Closed ChrisHeitkamp closed 8 years ago
Same issue here. Using Ubuntu 15.10, no SCOM management groups connected.
omsagent 3200 0.0 0.1 355952 10560 ? Sl 22:44 0:01 /opt/omi/bin/omiagent 10 13 --destdir / --providerdir /opt/omi/lib --idletimeout 90 --loglevel WARNING
omsagent 3428 0.0 0.0 0 0 ? Z 22:48 0:00 [python]
Re-installed OMS agent without success. 5min after installation, first zombie processes show up. Is this related to the killing of omsagent every 5min?

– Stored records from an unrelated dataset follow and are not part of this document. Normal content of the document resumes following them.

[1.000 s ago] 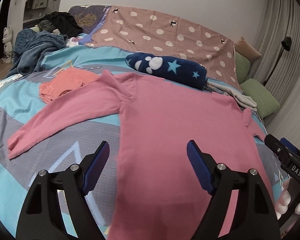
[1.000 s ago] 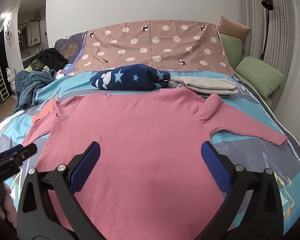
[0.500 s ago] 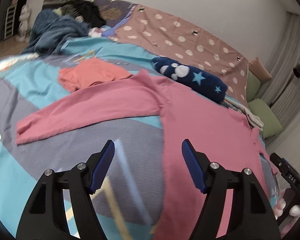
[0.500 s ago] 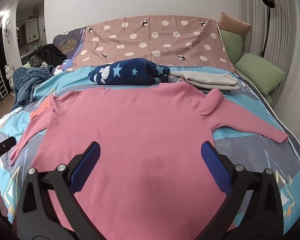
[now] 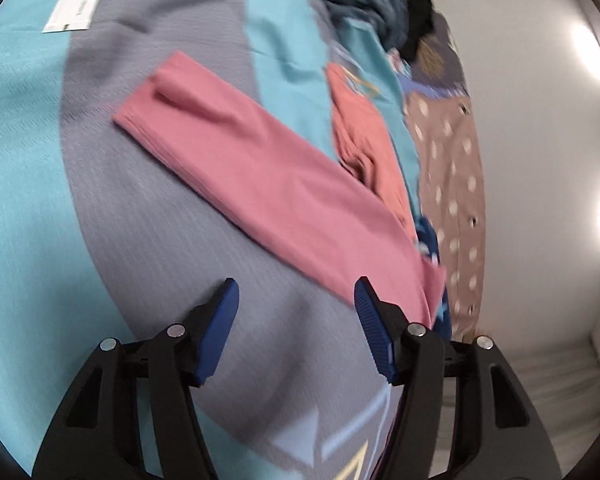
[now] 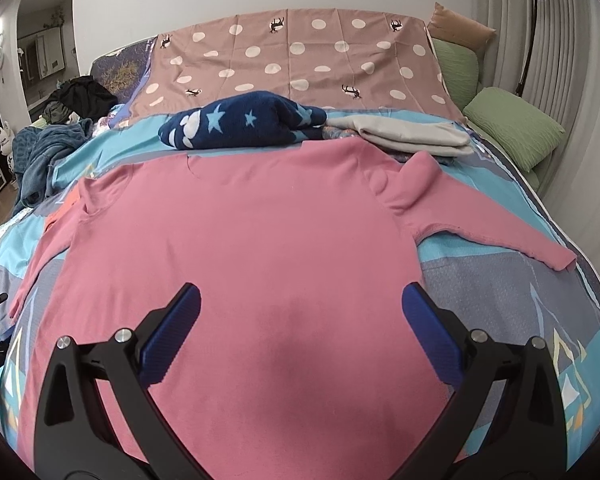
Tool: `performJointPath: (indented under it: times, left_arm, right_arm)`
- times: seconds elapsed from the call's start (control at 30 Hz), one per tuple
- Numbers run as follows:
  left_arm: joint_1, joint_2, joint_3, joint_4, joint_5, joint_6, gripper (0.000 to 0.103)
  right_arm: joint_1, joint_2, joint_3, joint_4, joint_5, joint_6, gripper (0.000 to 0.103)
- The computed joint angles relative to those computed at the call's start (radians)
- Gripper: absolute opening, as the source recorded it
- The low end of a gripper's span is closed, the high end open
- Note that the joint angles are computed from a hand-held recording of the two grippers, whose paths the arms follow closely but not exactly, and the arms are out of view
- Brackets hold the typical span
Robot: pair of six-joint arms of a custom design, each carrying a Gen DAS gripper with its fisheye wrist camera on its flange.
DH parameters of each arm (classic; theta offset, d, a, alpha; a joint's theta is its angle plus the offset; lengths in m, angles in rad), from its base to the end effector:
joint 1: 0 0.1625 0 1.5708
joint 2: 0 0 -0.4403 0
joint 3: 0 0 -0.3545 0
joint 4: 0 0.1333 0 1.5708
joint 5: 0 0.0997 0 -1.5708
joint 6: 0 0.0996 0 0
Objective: Fold small clothes
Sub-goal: 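Grasp the pink sleeve with the left gripper and fold it across the shirt body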
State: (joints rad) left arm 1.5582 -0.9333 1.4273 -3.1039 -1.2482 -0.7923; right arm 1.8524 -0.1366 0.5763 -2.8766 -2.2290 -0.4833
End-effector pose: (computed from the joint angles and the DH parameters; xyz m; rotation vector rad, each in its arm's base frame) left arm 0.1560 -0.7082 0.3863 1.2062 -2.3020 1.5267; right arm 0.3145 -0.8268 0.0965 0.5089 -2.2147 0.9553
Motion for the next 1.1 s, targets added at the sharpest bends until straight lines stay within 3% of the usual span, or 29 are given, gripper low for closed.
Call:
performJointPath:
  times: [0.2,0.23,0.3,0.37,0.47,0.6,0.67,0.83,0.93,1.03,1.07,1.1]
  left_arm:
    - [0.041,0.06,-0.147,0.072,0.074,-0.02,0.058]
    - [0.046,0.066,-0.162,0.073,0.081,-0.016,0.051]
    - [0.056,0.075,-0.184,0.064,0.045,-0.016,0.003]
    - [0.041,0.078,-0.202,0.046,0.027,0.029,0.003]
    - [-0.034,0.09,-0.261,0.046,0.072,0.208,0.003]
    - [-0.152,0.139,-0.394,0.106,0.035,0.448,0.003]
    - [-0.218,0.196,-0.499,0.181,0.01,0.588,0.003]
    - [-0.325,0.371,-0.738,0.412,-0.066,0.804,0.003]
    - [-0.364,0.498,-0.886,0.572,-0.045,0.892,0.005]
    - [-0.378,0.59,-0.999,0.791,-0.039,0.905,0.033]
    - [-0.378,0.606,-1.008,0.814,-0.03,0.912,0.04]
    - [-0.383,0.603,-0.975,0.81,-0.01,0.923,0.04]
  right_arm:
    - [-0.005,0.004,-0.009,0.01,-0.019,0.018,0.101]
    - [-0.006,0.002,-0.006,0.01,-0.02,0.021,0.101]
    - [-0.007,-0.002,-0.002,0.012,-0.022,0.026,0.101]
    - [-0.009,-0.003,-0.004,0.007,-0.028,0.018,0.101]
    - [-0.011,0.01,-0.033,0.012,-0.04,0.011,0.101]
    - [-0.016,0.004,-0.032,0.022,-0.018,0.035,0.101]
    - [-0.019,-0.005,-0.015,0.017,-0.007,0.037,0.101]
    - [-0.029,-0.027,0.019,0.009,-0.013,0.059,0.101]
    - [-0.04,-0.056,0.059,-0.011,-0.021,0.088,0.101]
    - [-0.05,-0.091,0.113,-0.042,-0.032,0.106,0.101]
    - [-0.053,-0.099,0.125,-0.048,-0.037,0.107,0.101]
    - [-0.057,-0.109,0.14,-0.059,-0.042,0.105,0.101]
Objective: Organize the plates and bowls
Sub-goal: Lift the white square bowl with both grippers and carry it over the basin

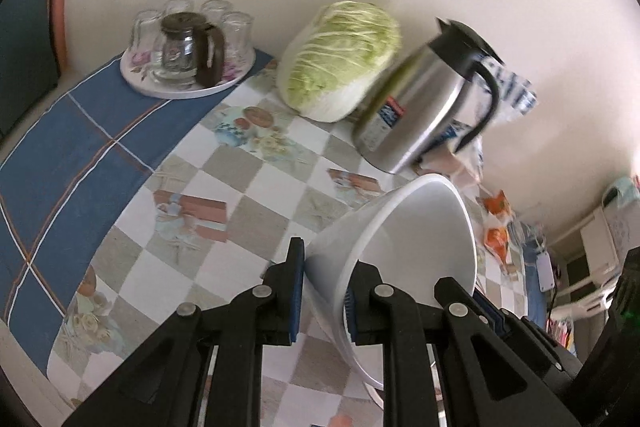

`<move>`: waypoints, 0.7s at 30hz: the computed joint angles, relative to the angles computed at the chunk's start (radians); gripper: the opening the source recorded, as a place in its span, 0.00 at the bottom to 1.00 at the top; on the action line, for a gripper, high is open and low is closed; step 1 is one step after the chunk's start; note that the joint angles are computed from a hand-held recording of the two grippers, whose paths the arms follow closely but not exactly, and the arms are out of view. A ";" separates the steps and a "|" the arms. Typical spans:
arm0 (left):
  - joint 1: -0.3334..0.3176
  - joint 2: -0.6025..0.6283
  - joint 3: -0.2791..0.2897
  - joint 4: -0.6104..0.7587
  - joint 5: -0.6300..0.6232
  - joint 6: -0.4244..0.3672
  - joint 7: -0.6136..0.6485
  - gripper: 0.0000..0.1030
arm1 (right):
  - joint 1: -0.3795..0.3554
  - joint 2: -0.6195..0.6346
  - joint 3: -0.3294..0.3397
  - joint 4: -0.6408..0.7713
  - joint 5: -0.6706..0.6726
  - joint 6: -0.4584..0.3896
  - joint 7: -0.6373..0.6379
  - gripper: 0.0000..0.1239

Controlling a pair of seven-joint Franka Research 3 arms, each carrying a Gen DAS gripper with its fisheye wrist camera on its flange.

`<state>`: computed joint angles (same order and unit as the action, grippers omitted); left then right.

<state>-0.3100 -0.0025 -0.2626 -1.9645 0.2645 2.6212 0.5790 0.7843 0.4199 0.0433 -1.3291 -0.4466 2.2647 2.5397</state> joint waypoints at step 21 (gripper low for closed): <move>-0.145 0.162 -0.037 0.231 0.136 -0.116 0.012 0.17 | -0.183 -0.389 0.123 -0.514 -0.092 0.089 0.257 0.11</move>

Feb 22 22:48:50 donald systemd[1]: omsagent.service: Main process exited, code=killed, status=9/KILL Feb 22 22:53:52 donald systemd[1]: omsagent.service: Main process exited, code=killed, status=9/KILL Feb 22 22:58:55 donald systemd[1]: omsagent.service: Main process exited, code=killed, status=9/KILL Feb 22 23:03:57 donald systemd[1]: omsagent.service: Main process exited, code=killed, status=9/KILL Feb 22 23:08:59 donald systemd[1]: omsagent.service: Main process exited, code=killed, status=9/KILL Feb 22 23:14:02 donald systemd[1]: omsagent.service: Main process exited, code=killed, status=9/KILL Feb 22 23:19:04 donald systemd[1]: omsagent.service: Main process exited, code=killed, status=9/KILL
Seems as if the zombie processes result from client.sh script
omsagent 4443 0.0 0.0 0 0 ? Z 23:03 0:00 [python]
any update on this?
We're testing a new kit to resolve this problem. We'll loop back when we know we have the problem fixed and have something to post.
Thanks for your patience.
Hi @sjohner,
we have verified the resolution of this issue with a private build. This fix is included in the next release, and we are happy to distribute a private to you if needed.
Since this issue is resolved, I'm going to go ahead and close it.
@sjohner: If you need a private, let Anurag know.
Great, thanks you guys!
@agup006 can you make any comment about the timeline of the next release?
Problem not resolved yet. I have installed python 2.7.15 (most updated) and OMSAgent-1.4.1. Still zombie process against omsagent stick with in memory (RHEL7.4)
I saw the same today. I put a /etc/cron.daily in place to restart it nightly and kill all processes. Stopping omsagent service does not clean up all processes. My cron script looks like this:
#!/bin/bash
systemctl stop 'omsagent*'
pkill -u omsagent
systemctl start 'omsagent*'
I have ansible in environment, normally I executes ad-hoc command 'kill $(ps -eo stat,ppid|grep -w Z|awk '{print $2}'|tr "\n" " ")' to clean up all dead processes if any. My concern is to mitigate this issue from root cause as I already updated newer version on the OMSAgent and associated dependencies.
Symptom: Every 5 minutes two new python processes are added to the process list which are not terminated. Same parend PID.
omsagent 22076 21695 0 14:32 ? 00:00:00 [python]
....
omsagent 31358 21695 0 16:02 ? 00:00:00 [python]
omsagent 31360 21695 0 16:02 ? 00:00:00 [python]
omsagent 31862 21695 0 16:08 ? 00:00:00 [python]
omsagent 31864 21695 0 16:08 ? 00:00:00 [python]
omsagent 32401 21695 0 16:13 ? 00:00:00 [python]
omsagent 32403 21695 0 16:13 ? 00:00:00 [python]
...
[root@srv21 yum.repos.d]# ps -ef |grep omsagent | wc -l
69
[root@srv21 yum.repos.d]#
Same parent PID: omsagent 21695 21663 0 14:28 ? 00:00:05 /opt/omi/bin/omiagent 11 14 --destdir / --providerdir /opt/omi/lib --idletimeout 90 --loglevel WARNING
I think issue occured after omsagent multi-homing with SCOM 2012 R2 was enabled. Restarting the omsagent does not remediate this. The omiserver was not yet restarted.
Error in /var/opt/omi/log/omiserver.log: 2016/02/22 17:33:35 [21663,21663] WARNING: null(0): EventId=30131 Priority=WARNING wsman: authentication failed for user [opsuser] in the same intervals.
Even if this is related I would assume it is not desirable to fill up the process list.